Toujours en janvier 1919, les régions du nord de la France sont isolées du reste du
territoire, du fait du mauvais état des voies de communication terrestres. Pour faire face à la
pénurie de produits de première nécessité, les avions et les équipages de la Douzième
Escadre de bombardement sont mis à la disposition du Service de l'Aéronautique civile. A
partir du 21 janvier 1919, des Bréguet-14 dépourvus de leurs équipements militaires
transportent, entre autres, du lait condensé, des médicaments, des vêtements, du courrier et
des télégrammes vers Lille, Valenciennes, Maubeuge, Sedan et retour (L'Aéronautique, juin
1919). Les avions militaires effectuent également la liaison postale entre Paris et Bruxelles
(La Croix, 22 janvier 1919), où se tient la Conférence de la Paix, ouverte au début de
l'année 1919.
Un Bréguet-14 de reconnaissance photographique utilisé pour le service postal (L'Aéronautique).
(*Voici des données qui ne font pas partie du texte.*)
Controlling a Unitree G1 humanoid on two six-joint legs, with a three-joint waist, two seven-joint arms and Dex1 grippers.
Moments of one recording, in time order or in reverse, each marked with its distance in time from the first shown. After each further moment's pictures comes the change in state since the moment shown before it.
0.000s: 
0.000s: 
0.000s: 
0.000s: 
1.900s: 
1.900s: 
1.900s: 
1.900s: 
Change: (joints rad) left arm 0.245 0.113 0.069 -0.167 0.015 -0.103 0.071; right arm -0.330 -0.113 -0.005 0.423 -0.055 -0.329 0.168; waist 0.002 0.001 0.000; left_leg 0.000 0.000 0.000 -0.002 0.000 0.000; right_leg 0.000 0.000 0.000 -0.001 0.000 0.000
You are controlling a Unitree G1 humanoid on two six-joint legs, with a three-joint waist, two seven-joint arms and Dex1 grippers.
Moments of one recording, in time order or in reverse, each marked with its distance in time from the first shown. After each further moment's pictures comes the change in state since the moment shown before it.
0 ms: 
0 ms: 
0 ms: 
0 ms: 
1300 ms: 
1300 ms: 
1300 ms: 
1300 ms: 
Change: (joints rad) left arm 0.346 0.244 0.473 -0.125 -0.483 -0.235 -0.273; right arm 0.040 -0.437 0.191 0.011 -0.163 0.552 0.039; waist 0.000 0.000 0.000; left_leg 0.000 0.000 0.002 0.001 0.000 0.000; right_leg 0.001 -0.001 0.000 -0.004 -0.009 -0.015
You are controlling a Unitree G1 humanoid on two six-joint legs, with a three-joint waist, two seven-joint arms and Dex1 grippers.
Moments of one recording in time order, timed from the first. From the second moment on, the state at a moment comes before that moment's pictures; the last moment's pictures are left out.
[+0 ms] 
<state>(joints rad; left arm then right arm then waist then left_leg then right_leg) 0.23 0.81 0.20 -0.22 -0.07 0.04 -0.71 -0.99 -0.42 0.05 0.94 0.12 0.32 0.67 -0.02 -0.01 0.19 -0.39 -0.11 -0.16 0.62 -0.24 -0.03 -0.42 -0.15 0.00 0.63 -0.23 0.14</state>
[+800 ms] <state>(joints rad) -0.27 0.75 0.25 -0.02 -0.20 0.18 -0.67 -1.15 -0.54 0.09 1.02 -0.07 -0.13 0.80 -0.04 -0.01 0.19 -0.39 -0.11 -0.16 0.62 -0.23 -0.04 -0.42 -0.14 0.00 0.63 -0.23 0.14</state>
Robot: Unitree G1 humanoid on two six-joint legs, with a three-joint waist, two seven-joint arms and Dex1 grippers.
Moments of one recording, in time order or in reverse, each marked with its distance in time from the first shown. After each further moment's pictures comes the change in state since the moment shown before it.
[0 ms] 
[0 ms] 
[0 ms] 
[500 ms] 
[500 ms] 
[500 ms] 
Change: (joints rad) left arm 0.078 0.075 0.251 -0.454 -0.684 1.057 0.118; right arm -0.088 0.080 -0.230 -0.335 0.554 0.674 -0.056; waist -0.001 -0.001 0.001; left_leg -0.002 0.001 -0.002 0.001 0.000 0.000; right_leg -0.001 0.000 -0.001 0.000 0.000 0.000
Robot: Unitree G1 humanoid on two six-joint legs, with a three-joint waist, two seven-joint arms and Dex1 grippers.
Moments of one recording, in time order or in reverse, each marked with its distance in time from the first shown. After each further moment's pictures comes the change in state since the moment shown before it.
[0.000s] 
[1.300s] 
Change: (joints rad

Le 15 avril 1919, les Petites Affiches publient l'acte de naissance de la première
entreprise de navigation aérienne française constituée après-guerre *, la Compagnie des
Messageries Aériennes, administrée par MM. Bréguet, Blériot et Caudron (Le Temps,
15 avril 1919). A partir du début de mai, prenant la suite des escadrilles militaires, cette
compagnie effectue un voyage quotidien entre Paris et Lille et retour, utilisant des avions
Bréguet-14 et des pilotes démobilisés, et transporte le courrier avec une très grande
régularité, tout en bénéficiant d'une subvention du ministère de la Guerre.
* L'affirmation selon laquelle des Lignes aériennes Latécoère auraient été enregistrées à la préfecture de
Toulouse le 19 novembre 1918 n'est pas fondée.
Dans le but d'établir le prix de revient d'exploitation applicable aux futures entreprises
privées de transport aérien, le Service de l'Aéronautique civile met en place en mars 1919
une liaison commerciale officielle et permanente (Le Petit Journal, 23 mars 1919) entre
Paris et Bordeaux. Partant de l'aérogare du Bourget et de celle de Mérignac-Beaudésert, des
appareils Bréguet-14 du groupe d'aviation n° 134 (escadrilles 56 et 226) doivent se
rejoindre à Châteauroux (La Martinerie), pour y échanger passagers (un seul par avion, dans
un premier temps, le Bréguet n'étant que biplace) et courrier non surtaxé. La liaison entre
les deux métropoles s'effectue, en théorie, en moins de quatre heures. Des points de secours
et de téléphonie sont installés sur le parcours, en cas d'urgence, et il est prévu un service
d'automobiles en cas d'avarie éventuelle sur l'avion. Une dérivation est envisagée, à terme,
depuis Châteauroux en direction de Lyon.